History reinforces these interpretations. For anyone who can remember or has studied the last great inflation of the 1970s and 1980s, it is apparent that monetary policy cannot make headway against inflation until interest rates rise to levels that rival the inflation rate itself. Consider that today, even after pushing the federal funds rate above 3.0 percent and with 10-year treasury yields at almost 4.0 percent, inflation of over 8 percent still allows borrowers to repay loans with dollars that have lost more real buying power than those borrowers pay in interest.
This encouragement to use credit must end before the monetary policy can put a crimp on inflation. The need for powerful monetary actions is especially acute now because the fiscal policy does nothing to slow the flow of federal monies into the economy. On the contrary, recent policy, such as student debt forgiveness, has only accelerated that dollar flow.
In the face of this reality, investors are increasingly coming to terms with the increasing likelihood of a recession. Rate increases have already made such a prospect clear by crimping housing sales and putting downward pressure on real estate prices. Even with a construction uptick in August, new housing starts still stood nearly 13 percent below levels of last April when the interest rate increases began.
Actual new home sales, though up in August, have fallen almost 20 percent from their highs of last January, while the National Association of Realtors reports that the median sales price of an existing home declined 2.4 percent between June and July, the most recent month for which data are available.
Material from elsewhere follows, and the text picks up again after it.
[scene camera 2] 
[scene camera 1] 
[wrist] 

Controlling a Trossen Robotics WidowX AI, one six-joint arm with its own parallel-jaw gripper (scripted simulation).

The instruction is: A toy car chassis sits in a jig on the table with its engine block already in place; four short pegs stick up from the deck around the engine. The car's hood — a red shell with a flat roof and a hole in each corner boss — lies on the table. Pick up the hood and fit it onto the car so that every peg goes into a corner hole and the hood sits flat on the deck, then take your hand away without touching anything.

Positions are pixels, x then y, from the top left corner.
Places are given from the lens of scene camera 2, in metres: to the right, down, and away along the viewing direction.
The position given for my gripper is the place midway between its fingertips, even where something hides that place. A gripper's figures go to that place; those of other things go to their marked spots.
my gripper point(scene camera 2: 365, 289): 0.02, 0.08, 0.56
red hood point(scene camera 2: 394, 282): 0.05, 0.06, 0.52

There is every reason to expect that still higher interest rates will redouble such effects in this important sector of the economy and have similar adverse effects on the economy generally.
The members of the FOMC have begun to recognize this prospect. Last December, they were forecasting 4 percent real growth for this economy. By June, they had reduced that expectation to 1.7 percent. They now expect only 0.2 percent growth in the nation’s real gross domestic product (GDP) for 2022—statistically no different from zero.
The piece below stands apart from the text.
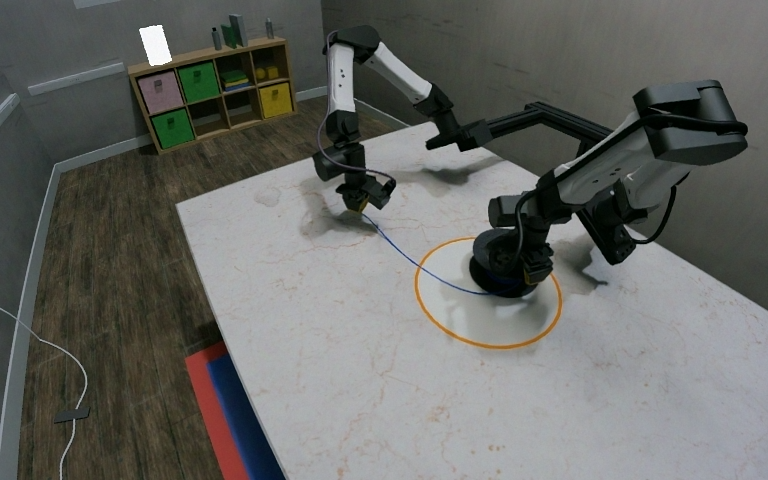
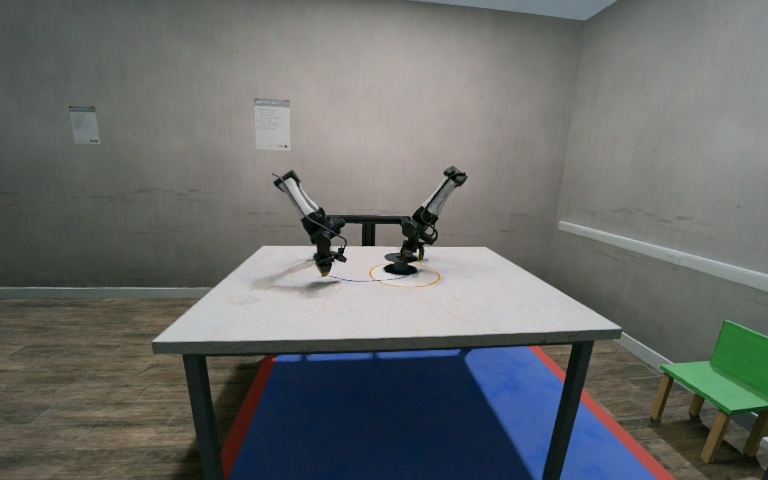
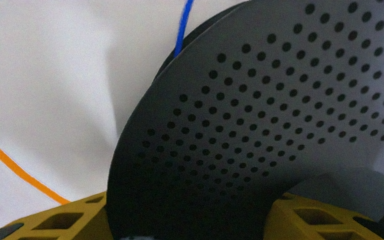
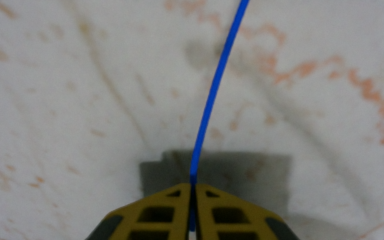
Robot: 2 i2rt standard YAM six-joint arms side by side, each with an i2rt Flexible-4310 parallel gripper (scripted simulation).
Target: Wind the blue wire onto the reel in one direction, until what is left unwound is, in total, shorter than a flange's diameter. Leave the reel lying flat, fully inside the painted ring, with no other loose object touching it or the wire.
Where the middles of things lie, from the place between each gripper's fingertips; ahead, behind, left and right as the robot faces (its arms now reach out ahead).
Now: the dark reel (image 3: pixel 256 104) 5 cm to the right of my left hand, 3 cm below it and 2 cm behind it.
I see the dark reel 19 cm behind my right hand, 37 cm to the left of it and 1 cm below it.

To some extent, this assessment simply accounts for the effect of outright declines in real GDP in the year’s first and second quarters. But the assessment also accounts for the ongoing economic effects of Fed policy. That the forecast now is a little different from recession speaks volumes.
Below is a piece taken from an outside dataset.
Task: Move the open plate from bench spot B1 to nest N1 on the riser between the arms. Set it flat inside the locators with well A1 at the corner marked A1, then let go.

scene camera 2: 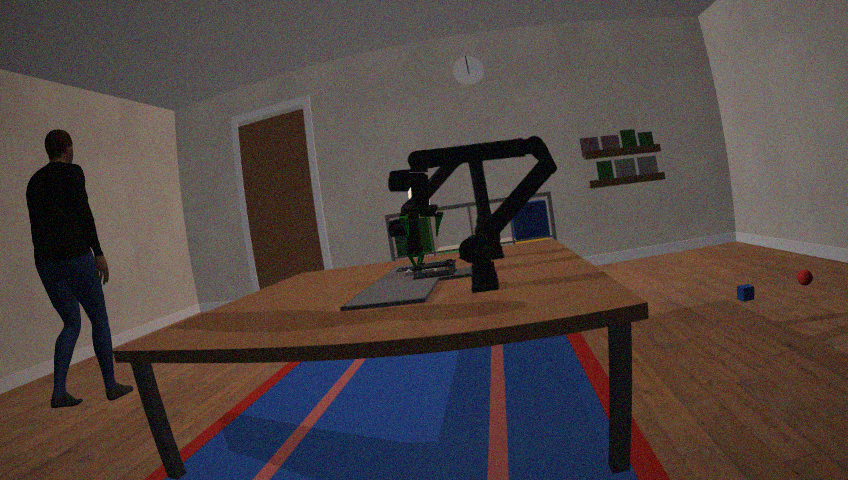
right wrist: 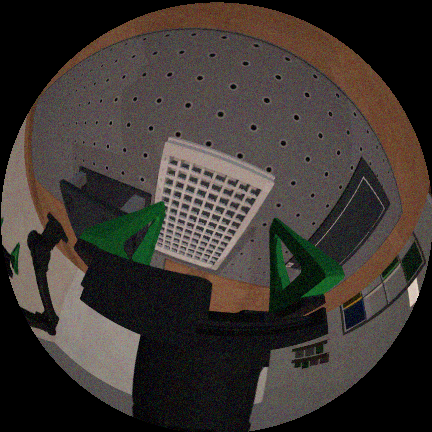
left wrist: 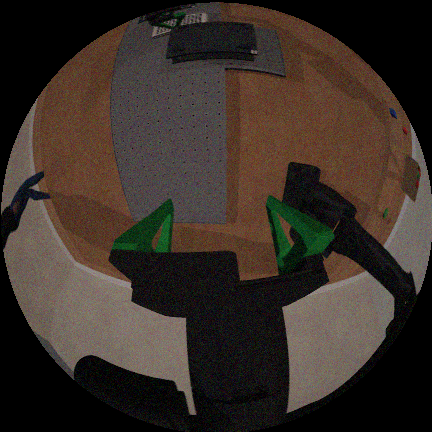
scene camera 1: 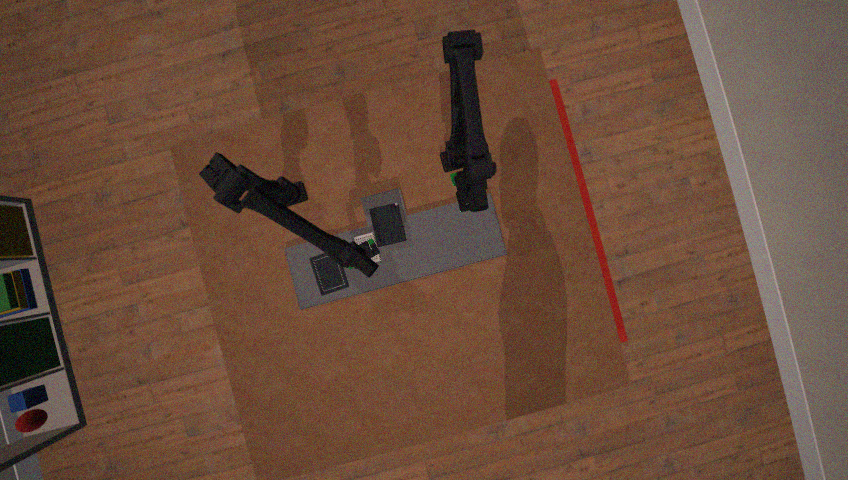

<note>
My left gripper [scene camera 2: 422, 236] is open and holds nothing. My right gripper [right wrist: 218, 214] is open and touches a white well plate [right wrist: 209, 196]. I also see a dark nest [right wrist: 363, 209].
My left gripper also shows in the left wrist view [left wrist: 220, 200].
</note>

There is always the hope that inflation might dissipate quickly on its own. Though anything is possible, such an event remains highly unlikely. The inflation relief in July and August, though the White House has seized on it, offers no such sign. Without what is clearly a one-time decline in gasoline prices, inflation in August would have shown a rise of close to 9 percent over the past 12 months.
The gasoline price declines cannot last. Daily gasoline prices have stabilized in September, suggesting that the September CPI will, at best, see flat gasoline prices, relief of a sort, to be sure, but not the sharp declines incorporated into the July and August figures. And with winter coming, upward energy pressures will likely return, especially with Russian natural gas off the European market.
Meanwhile, core inflation—excluding food and fuel—accelerated in August.
This picture leaves a future with four key attributes. First, continued concerns over inflation will persist. Second, the Fed will continue to raise interest rates. Third, the Fed’s actions will continue to retard the pace of economic activity. Fourth, the financial/economic environment will continue to weigh on stock and bond prices.